• Work task:
Give the number of lines in the records below that contain the word "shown". State only that number.

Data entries

#####

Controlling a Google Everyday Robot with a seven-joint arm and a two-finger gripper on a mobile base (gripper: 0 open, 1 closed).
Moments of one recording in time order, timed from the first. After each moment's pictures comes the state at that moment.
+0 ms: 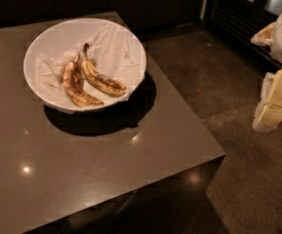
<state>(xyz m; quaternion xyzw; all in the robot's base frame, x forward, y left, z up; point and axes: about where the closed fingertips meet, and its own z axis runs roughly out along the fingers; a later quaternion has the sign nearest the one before) 0.438 -0.217 0.977 -0.60 0.78 -0.03 0.16</state>
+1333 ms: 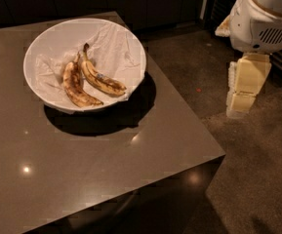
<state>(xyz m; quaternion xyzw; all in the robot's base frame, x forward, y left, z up) 0.465 -0.170 0.979 -0.66 0.73 -0.05 0.13</state>
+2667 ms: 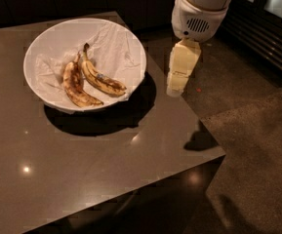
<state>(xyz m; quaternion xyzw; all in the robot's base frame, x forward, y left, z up) 0.534 -0.088 0.965 -0.63 0.76 -0.03 0.15</state>
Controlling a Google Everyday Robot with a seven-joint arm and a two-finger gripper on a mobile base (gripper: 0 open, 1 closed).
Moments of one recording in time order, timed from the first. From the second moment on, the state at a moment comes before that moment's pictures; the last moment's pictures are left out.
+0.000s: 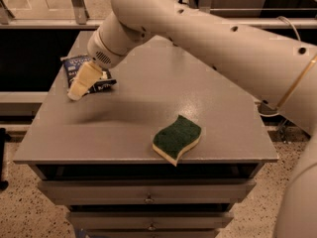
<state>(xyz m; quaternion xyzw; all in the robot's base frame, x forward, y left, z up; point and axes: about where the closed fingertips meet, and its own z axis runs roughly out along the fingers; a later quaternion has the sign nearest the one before) 0.616 0.174 0.900 -0.60 0.70 0.18 0.35</state>
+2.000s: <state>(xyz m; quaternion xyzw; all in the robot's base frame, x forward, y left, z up) 0.673 0.072 0.910 -0.48 0.76 0.16 0.40</state>
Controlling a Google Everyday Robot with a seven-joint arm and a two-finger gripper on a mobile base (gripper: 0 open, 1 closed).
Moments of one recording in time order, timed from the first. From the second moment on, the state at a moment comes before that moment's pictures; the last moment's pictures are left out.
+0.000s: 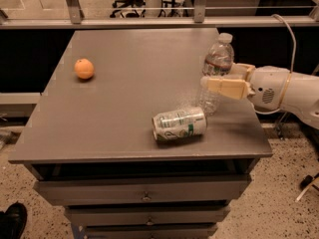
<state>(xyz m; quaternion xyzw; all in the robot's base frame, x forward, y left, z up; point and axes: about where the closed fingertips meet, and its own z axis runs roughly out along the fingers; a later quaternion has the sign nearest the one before) 0.563 -0.158 0.912 -0.30 0.69 0.35 0.57</state>
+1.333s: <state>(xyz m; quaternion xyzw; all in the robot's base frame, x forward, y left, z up) 0.568 -0.186 0.908 -0.33 0.68 0.32 0.57</state>
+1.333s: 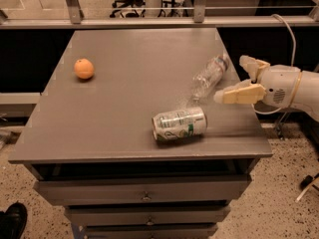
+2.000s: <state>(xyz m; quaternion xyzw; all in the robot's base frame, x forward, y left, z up) 0.585 -0.207 0.904 -0.33 0.68 0.30 0.58</state>
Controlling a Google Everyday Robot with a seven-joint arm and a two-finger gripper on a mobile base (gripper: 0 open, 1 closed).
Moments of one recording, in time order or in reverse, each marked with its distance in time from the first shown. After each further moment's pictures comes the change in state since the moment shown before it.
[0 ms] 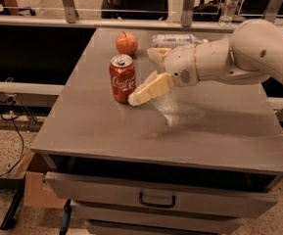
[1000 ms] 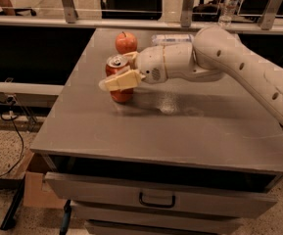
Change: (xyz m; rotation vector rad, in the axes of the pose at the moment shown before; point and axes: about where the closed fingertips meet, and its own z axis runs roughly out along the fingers) arm -0.012 -0.010 0.079 -0.146 -0.115 -0.002
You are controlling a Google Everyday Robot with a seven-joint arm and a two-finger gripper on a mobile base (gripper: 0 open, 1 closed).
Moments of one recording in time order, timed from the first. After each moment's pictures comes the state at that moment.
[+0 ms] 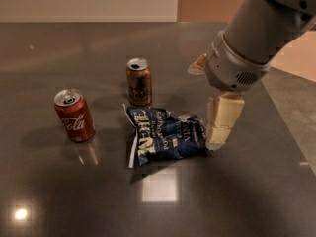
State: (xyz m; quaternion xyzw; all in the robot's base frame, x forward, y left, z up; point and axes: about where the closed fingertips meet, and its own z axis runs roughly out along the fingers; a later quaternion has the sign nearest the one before) arm 0.443 -0.088 0.925 -0.73 0.66 0.06 0.16
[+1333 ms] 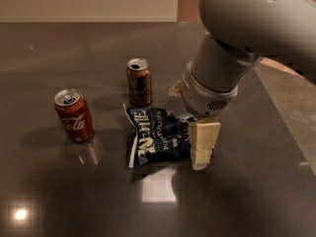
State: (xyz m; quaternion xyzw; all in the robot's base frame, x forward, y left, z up) arm 0.431 -0.058 0.876 -0.78 0.62 0.03 0.12
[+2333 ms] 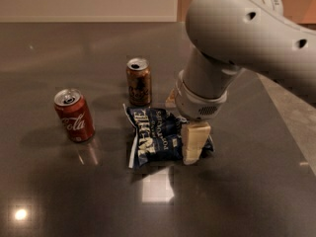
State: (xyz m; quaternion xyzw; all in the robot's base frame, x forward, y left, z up) arm 0.444 -0.055 0.851 -0.78 0.61 0.02 0.11
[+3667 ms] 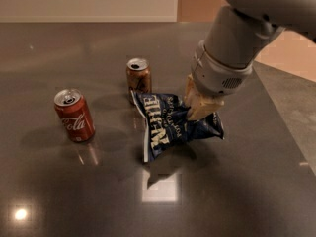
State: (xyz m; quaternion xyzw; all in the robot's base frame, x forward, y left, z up) arm 0.450 -0.075 0.906 -0.79 0.60 0.03 0.13
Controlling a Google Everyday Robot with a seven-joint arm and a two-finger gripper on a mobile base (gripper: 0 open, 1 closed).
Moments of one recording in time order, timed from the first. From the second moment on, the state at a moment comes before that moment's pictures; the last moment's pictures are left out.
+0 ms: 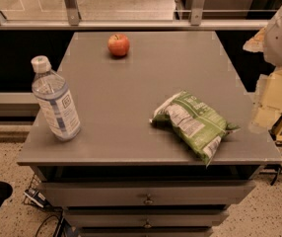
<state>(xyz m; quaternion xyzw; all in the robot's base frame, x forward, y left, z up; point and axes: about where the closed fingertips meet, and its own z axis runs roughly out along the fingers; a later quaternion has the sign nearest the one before) 0.438 -0.217 0.976 -0.60 0.78 -0.03 0.16</state>
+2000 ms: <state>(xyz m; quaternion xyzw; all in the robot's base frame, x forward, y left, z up) 0.665 -0.128 0.948 -0.41 0.74 0.14 0.51</state>
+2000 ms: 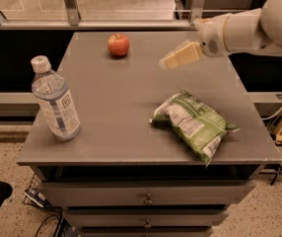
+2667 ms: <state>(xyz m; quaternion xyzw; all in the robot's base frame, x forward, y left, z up) 0.681 -0.131 0.963 -0.39 0.73 0.13 0.54</state>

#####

• Task output:
2